When a good understanding of the small-scale model limitations is established, data generated at small scale may be leveraged to provide statistical limits (e.g., large-scale variability).

In Part 2, we will discuss the current opinion on how to execute small-scale model qualification for both upstream and downstream SSMs and analytical setup.

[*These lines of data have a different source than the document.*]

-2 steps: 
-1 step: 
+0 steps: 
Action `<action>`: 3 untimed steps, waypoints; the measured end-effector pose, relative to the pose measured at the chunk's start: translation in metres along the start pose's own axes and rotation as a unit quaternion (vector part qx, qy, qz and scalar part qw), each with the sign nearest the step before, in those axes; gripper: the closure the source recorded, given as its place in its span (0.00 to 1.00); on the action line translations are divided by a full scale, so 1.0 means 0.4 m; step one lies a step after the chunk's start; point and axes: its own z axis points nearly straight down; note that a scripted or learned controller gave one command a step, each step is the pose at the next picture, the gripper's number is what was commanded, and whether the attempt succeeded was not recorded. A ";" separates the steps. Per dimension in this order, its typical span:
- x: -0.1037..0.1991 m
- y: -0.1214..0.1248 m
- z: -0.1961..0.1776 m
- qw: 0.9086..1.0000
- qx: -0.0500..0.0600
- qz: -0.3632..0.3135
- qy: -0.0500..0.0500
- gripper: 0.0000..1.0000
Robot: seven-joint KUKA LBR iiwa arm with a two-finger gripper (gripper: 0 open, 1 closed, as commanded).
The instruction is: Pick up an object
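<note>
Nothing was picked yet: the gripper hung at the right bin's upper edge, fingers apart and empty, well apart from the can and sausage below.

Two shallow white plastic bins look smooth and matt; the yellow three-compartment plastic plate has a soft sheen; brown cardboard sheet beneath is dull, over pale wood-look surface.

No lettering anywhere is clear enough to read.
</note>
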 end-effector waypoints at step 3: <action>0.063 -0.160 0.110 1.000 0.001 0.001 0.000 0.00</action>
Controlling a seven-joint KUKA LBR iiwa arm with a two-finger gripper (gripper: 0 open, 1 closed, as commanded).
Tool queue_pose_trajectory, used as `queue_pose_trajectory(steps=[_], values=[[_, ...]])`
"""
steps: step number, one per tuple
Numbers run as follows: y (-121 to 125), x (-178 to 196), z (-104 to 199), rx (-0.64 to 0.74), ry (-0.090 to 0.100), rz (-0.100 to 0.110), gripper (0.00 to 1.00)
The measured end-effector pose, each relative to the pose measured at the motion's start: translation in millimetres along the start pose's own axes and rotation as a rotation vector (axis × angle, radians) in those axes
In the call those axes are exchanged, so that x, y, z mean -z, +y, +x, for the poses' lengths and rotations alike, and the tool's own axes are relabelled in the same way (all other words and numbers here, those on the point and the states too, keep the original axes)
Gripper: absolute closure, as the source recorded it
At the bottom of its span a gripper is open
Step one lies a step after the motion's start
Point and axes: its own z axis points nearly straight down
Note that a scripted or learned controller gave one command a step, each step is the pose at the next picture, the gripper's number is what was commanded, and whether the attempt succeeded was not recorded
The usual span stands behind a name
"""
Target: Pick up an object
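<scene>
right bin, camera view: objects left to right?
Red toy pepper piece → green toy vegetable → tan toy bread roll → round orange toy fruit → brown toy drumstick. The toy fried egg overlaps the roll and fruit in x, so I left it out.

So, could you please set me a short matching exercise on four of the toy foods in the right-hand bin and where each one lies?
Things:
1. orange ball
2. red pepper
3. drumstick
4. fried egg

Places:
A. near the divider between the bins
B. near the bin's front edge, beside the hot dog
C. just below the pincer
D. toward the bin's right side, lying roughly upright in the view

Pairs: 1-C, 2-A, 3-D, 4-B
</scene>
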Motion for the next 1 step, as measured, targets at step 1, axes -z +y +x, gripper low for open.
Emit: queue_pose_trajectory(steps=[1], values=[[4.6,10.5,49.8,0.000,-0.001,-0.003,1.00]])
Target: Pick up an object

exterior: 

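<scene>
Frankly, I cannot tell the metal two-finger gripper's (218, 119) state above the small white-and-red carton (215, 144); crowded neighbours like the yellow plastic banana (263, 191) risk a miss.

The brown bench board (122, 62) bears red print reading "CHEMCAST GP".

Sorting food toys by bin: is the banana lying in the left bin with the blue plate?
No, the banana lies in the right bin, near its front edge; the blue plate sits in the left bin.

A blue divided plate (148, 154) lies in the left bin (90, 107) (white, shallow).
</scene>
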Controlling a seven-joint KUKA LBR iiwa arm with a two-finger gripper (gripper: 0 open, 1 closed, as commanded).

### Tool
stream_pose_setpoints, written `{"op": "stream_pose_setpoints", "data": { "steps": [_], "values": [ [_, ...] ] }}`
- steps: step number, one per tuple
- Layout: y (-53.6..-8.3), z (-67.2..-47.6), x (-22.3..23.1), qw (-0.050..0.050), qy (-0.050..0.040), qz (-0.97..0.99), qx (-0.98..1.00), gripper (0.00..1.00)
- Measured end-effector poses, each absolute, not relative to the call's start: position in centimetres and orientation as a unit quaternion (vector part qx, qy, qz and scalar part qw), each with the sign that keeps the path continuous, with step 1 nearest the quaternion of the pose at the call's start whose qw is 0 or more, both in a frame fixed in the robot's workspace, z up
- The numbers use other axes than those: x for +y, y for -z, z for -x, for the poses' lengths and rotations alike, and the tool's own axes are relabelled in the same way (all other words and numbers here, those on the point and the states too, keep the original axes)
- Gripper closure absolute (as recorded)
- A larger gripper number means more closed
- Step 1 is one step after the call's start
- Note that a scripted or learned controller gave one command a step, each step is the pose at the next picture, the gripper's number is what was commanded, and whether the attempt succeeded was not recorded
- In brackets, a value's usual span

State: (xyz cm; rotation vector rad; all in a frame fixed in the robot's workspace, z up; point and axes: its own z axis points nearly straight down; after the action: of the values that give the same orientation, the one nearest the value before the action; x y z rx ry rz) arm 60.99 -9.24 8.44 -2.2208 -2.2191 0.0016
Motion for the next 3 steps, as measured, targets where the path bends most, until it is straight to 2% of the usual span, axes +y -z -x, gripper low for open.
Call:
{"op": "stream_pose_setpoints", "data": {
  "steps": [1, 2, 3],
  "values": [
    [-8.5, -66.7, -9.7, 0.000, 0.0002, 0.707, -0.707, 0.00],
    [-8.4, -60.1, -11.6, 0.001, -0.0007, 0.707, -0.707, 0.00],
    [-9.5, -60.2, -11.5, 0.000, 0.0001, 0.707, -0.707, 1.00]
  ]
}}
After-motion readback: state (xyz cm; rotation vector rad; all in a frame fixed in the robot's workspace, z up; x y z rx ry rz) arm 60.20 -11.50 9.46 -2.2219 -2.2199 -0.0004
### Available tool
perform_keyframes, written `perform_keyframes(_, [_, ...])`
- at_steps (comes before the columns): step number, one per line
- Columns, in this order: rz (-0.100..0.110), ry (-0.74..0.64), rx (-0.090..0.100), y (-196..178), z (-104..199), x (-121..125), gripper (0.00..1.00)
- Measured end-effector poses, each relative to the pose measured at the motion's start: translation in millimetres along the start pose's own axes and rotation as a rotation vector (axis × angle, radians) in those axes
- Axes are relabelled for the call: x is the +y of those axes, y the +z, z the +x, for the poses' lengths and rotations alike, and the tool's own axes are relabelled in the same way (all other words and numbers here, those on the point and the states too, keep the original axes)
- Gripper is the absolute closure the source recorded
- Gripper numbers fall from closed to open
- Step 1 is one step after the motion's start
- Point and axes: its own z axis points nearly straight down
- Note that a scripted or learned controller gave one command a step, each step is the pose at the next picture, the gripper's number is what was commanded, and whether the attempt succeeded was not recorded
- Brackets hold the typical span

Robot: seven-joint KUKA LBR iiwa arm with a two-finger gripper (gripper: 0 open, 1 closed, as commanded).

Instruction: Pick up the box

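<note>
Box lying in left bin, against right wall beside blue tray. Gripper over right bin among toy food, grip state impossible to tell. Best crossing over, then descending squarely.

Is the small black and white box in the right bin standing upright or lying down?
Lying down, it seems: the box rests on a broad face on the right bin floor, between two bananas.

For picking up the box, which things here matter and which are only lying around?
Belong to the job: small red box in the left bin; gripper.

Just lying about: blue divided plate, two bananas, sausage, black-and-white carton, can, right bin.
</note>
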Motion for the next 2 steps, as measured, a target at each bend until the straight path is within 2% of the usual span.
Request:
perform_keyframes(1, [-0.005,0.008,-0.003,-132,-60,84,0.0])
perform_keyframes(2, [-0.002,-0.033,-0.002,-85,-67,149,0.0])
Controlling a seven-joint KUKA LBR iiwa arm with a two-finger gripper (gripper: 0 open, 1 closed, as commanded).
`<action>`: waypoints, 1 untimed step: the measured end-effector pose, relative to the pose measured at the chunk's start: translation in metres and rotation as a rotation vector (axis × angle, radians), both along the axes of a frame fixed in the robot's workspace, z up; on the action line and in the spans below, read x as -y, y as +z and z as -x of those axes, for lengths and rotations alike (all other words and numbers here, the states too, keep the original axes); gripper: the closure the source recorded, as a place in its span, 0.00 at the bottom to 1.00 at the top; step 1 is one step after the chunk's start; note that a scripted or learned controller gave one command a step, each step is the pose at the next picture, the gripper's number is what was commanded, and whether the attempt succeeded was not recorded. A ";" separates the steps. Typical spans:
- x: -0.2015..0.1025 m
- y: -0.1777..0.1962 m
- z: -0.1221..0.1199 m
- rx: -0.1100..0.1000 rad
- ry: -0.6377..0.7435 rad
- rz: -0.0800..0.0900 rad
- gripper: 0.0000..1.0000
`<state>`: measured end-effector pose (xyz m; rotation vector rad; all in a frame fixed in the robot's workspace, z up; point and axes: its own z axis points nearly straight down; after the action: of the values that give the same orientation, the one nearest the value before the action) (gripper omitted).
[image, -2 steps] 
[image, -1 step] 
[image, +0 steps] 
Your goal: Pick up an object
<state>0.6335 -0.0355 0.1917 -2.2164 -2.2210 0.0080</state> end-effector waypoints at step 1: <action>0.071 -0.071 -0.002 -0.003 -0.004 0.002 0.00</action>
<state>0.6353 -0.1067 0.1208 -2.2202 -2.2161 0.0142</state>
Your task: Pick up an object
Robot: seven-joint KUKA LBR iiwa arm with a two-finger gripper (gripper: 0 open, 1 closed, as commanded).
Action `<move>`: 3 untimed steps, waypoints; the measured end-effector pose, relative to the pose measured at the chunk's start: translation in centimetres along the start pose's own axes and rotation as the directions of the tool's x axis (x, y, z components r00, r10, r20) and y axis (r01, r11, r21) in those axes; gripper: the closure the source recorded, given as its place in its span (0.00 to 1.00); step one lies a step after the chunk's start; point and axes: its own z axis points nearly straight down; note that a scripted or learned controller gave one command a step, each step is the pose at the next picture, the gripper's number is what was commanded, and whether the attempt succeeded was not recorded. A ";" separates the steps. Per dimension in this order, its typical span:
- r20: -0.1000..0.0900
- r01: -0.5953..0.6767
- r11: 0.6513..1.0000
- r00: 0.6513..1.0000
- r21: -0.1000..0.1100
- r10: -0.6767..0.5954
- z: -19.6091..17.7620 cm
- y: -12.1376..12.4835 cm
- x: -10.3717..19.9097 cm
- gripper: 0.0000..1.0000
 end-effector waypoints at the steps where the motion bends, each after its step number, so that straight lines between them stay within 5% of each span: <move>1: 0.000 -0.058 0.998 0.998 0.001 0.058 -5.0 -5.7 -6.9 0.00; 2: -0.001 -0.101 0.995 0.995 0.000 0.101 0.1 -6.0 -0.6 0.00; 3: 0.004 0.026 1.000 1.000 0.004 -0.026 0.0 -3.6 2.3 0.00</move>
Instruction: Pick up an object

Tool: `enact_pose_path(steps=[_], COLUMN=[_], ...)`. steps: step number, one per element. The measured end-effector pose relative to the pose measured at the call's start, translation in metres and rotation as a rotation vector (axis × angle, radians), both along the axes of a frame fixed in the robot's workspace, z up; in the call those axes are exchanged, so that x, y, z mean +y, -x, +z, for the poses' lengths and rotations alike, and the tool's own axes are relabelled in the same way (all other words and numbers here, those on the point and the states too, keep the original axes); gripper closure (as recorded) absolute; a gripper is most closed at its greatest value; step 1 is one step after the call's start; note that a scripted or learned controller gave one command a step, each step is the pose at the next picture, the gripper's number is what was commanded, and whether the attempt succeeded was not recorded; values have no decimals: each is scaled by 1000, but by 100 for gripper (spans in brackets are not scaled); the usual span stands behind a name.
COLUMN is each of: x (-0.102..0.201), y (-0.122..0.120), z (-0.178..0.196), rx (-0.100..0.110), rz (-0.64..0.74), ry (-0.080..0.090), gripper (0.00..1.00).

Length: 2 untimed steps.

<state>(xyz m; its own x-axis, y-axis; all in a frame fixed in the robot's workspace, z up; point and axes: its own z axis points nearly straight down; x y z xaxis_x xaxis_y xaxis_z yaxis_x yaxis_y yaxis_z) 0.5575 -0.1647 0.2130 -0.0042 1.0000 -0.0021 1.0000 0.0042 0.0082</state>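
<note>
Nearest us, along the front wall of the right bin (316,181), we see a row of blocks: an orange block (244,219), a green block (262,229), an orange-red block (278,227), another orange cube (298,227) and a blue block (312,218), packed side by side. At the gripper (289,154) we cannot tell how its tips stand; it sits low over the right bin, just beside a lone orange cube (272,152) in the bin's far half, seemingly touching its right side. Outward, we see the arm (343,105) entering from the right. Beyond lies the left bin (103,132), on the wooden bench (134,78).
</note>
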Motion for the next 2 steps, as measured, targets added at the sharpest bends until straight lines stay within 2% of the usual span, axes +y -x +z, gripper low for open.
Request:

Disclaimer: The approaches and methods presented in this paper resulted from surveys and discussions among team members from member companies. These approaches and methods do not in any way restrict member companies from using other approaches and methods they consider appropriate for their company’s studies. The authors have no other relevant affiliations or financial involvement with any organization or entity with a financial interest in or financial conflict with the subject matter or materials discussed in the manuscript apart from those disclosed.

References

1. ICH Harmonised Tripartite Guideline Q11: Development and Manufacture of Drug Substances (Chemical Entities and Biotechnological/Biological Entities. International Conference on Harmonisation of Technical Requirements for Registration of Pharmaceuticals for Human Use. 01 May 2012.
2. EMA/CHMP/BWP/187338/2014: Guideline on Process Validation for the Manufacture of Biotechnology-Derived Active Substances and Data to be Provided in the Regulatory Submission. European Medicines Agency, Committee for Human Medicinal Products. 28 Apr 2016.
3. Food and Drug Administration (FDA). Process Validation: General Principles and Practices. Guidance for Industry. Jan 2011.
4. ICH Harmonised Tripartite Guideline Q7: Good Manufacturing Practice Guide for Active Pharmaceutical Ingredients. International Conference on Harmonisation of Technical Requirements for Registration of Pharmaceuticals for Human Use. 10 Nov 2000.
5. ICH Harmonised Tripartite Guideline Q9: Quality Risk Management. International Conference on Harmonisation of Technical Requirements for Registration of Pharmaceuticals for Human Use. 09 Nov 2005.
6. ICH Harmonised Tripartite Guideline Q10: Pharmaceutical Quality System. International Conference on Harmonisation of Technical Requirements for Registration of Pharmaceuticals for Human Use. 04 Jun 2008.
7. Justification of Small-scale Models: An Industry Perspective. BioPhorum Development Group, Qualification of Small-Scale Models Workstream. May 2021.
8. ICH Harmonised Tripartite Guideline Q5A(R1): Viral Safety Evaluation of Biotechnology Products Derived from Cell Lines of Human or Animal Origin. International Conference on Harmonisation of Technical Requirements for Registration of Pharmaceuticals for Human Use. 23 Sep 1999.